Otherwise, the dividend, while being perfectly justifiable, becomes
impossible to provide without giving a blow to the public from which it
was extracted. I
was saying a few lines above: If, thanks to the $5,000 which allowed me
to buy ploughing implements, I have increased my production, the lender
is entitled to a share of these good results. This is very easy to do if
I let him have a share of these increased products. But if it is money
that I must give to him, it is quite another story. If there is no
increase of money in the public, my increased production creates a
problem: more offered goods, but no increase of money in front of them.
I may be successful at displacing another seller, but he will be the
victim. One
will tell me that the $5,000 must have contributed to increasing money
in circulation. Yes, but I must pump back the $5,000, plus what I call
the dividend, what others call interest. Then
the problem is not settled. And in our economic system, it cannot be.
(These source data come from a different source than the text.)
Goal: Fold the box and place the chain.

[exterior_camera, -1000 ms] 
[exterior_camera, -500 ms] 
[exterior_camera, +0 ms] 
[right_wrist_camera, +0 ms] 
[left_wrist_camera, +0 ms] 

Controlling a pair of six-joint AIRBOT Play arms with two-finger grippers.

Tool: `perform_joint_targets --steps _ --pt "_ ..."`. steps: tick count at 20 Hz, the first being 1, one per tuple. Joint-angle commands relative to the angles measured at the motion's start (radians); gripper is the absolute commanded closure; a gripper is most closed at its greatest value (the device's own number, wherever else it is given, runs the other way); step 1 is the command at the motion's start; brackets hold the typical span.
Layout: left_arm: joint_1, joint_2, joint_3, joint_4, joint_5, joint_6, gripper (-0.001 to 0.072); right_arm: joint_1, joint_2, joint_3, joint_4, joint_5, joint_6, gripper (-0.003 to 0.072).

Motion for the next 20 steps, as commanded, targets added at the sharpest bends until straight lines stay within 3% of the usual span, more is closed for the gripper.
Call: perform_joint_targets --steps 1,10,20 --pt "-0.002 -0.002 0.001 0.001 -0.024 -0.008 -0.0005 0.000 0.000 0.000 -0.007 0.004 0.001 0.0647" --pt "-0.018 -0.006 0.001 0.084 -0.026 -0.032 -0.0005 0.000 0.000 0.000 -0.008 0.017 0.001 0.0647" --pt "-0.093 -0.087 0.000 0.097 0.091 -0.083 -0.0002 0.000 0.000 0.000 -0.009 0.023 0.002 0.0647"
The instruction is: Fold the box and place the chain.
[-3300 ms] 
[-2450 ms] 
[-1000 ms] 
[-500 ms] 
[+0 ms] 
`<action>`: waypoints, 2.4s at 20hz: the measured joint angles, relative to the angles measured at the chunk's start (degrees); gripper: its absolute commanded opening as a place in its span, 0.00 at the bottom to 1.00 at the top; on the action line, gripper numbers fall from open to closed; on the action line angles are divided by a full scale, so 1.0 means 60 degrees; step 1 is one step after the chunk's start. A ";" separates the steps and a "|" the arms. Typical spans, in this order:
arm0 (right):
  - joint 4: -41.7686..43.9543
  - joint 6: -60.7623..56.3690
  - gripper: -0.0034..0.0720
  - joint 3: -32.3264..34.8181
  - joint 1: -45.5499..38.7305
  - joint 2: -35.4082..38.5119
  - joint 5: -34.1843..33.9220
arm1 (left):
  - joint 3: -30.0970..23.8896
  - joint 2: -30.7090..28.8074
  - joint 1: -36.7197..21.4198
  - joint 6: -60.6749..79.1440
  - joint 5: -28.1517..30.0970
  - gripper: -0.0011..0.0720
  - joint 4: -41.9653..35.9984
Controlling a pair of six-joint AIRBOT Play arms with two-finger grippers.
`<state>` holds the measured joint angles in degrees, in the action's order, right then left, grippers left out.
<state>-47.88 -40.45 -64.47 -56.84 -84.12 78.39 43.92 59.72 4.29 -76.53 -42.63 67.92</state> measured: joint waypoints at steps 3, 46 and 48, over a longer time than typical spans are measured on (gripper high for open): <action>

For money to increase, it is necessary that the bank—the only place
where the increase is created—lends some somewhere. But in lending it,
the bank exacts a repayment that is also increased. The problem
snowballs. The
Social Credit system would settle that problem, as well as settle many
other problems. The
dividend is a legitimate, normal, logical thing. But the present system
does not allow one to pay it without making it hurt somewhere. It
is undoubtedly the reason that makes so many decry dividends. Note that
the Communists and the Socialists always clamour against dividends, but
never against interest. It has not entered their minds yet to denounce
the source of evil: the creation of money by private institutions which
lend it from its very emission at interest. Two horrors Now,
this is an indescribable horror. An organized society, men's work, the
progress of science, bring forth wealth: but it is the bankers who
create the money based on this wealth, and they appropriate this money,
since they do not allow it to be used without lending it at interest. The
other horror is that of governments which resort to loans for public
use. Where is the sovereignty of a government which has not the right to
create funds, when the increased production necessitates an increase in
money? And
to this horror, our Federal Government, through its Victory Bonds, adds
immorality, by promising interest on capital which does not produce as
much as a blade of grass. Put
one billion dollars into cannons, bombs, and anything you would want of
this kind, and run after the fruits of this production to distribute
them in dividends to the lenders. These fruits are shattered brains,
scattered bowels, mutilated bodies, ruins, tears, blood, hatred, that
one ought to logically offer as interest to those who subscribe to the
Victory Bonds, since these fruits are the products of their investments. As
for the repayment of the capital, a government which itself does not
acknowledge that it has the right to create money, ought to be honest
enough to say to the buyers of bonds: provide your money; it will come
back to you as wages or salaries for your work in the war industries;
then I will take it out of your pockets, little by little, to put it
back into your hands as repayments for your loans.